A March for Justice, led by Reverend Al Sharpton, started at the Greenwood Cultural Center and ended outside Tulsa City Hall.
The crowd was full of passion and energy as they marched, and it was that energy that Sharpton hopes continues on - saying it can only do so when young activists join the cause.
The passion was overflowing, the desire to find common ground was evident, and now the group hopes you join them, too.
"We don't want to fight no war, we want peace," Sandy Craven-Thompson said.
Gerard Burns said, "We just want what's right, to be treated equal."
Sharpton was in town on a mission to change an image - that just because you are big and black does not mean you are a bad dude.

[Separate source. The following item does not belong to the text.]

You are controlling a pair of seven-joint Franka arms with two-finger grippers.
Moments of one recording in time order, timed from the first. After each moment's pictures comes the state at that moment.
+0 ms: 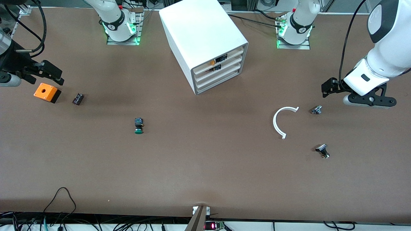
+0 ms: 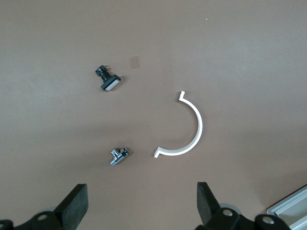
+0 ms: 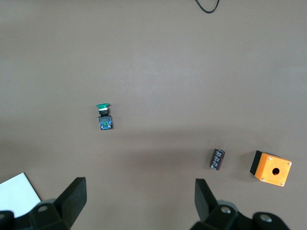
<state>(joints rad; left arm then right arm) 0.00 0.05 -0.10 -1.73 0.04 1.77 -0.01 0.01 -0.01 0.04 -1.62 0.00 1.67 0.09</state>
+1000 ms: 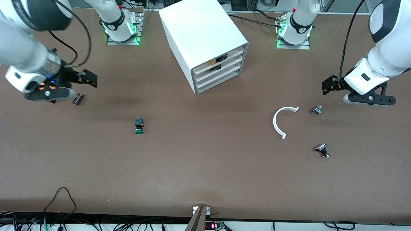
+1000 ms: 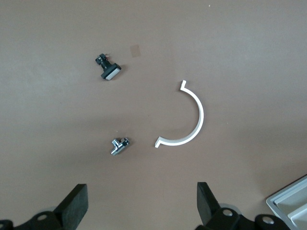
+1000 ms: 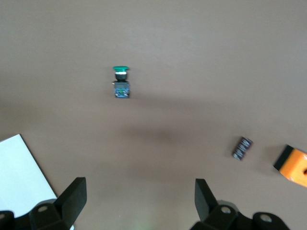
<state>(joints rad) 0.00 0.05 -0.10 -1.73 0.04 1.70 -0.01 0.11 0.10 0.08 -1.70 0.01 1.68 0.07</state>
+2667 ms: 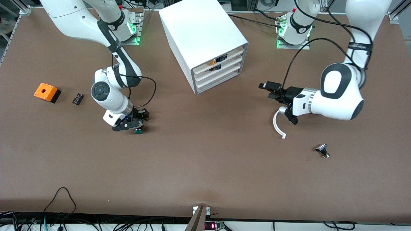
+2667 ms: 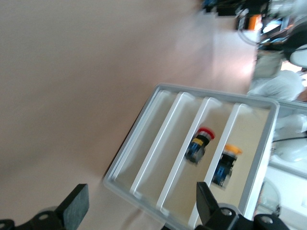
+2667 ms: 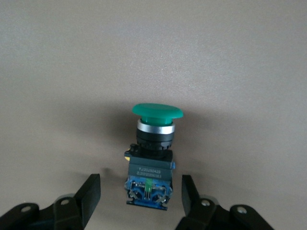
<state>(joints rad) -0.02 0.36 -0.15 -1.92 -0.87 1.72 0.57 0.18 0.50 0.12 -2.08 0.01 2.62 0.06</state>
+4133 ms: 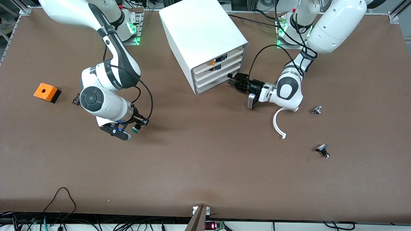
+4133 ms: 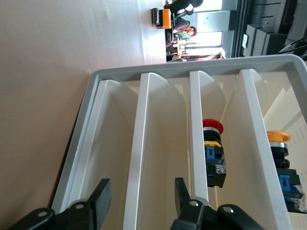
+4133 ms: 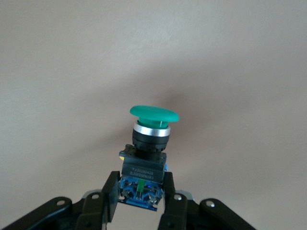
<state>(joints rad) -0.03 0.64 -0.32 -2.16 -1.32 1.82 1.20 0.22 0.49 0.15 -1.64 0.08 2.04 0.80</state>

"Why would one policeman in a helicopter look at a man walking down the road with his hands up say 'he looks like a bad dude.' There's the problem, and we need to deal with that problem," Sharpton said.
And the protesters agreed, saying they are fed up with black men be labeled as 'big bad dudes.'
Tykee McClain said, "He's black - does he deserve to die because he's a big black guy?"
It's a push for change that comes after Tulsa police officer, Betty Shelby, shot and killed Terence Crutcher earlier this month.
For the activists that marched Tuesday, it's time to end the violence and promote peace and understanding.
"I want everybody to know that we should love each other. We should come together as one, as one, and love each other," said McClain.
Sharpton said he believes Tulsa can help lead the country is making the change.
"I think they can,” he said. “If they step up and use this situation to make it a teaching moment."
That's what protesters like TKO Capone are hoping to do.
"It's going to take all of us collectively standing up, being together," he said.
Capone himself told Sharpton he will keep the cause going.
Capone: "You're an inspiration to me."
Sharpton: "We need you to carry it on. You got to keep it going."
Capone: "Most definitely."
Marty: "How does a guy like him make other people believe?"
Sharpton: "By standing up and doing what he's doing. Let me tell you something, this is a generational struggle until all of us get free. We may have different tactics, we may have different places we come from, but we all end up in the same place. That's why I commended the young activists. We're here to support them, not supplant them, because this is a people's movement, and if they keep standing, we will stand with them"
The goal, they said, is to keep the conversations going - keep inviting friend and foe to the table of understanding until everyone is standing together.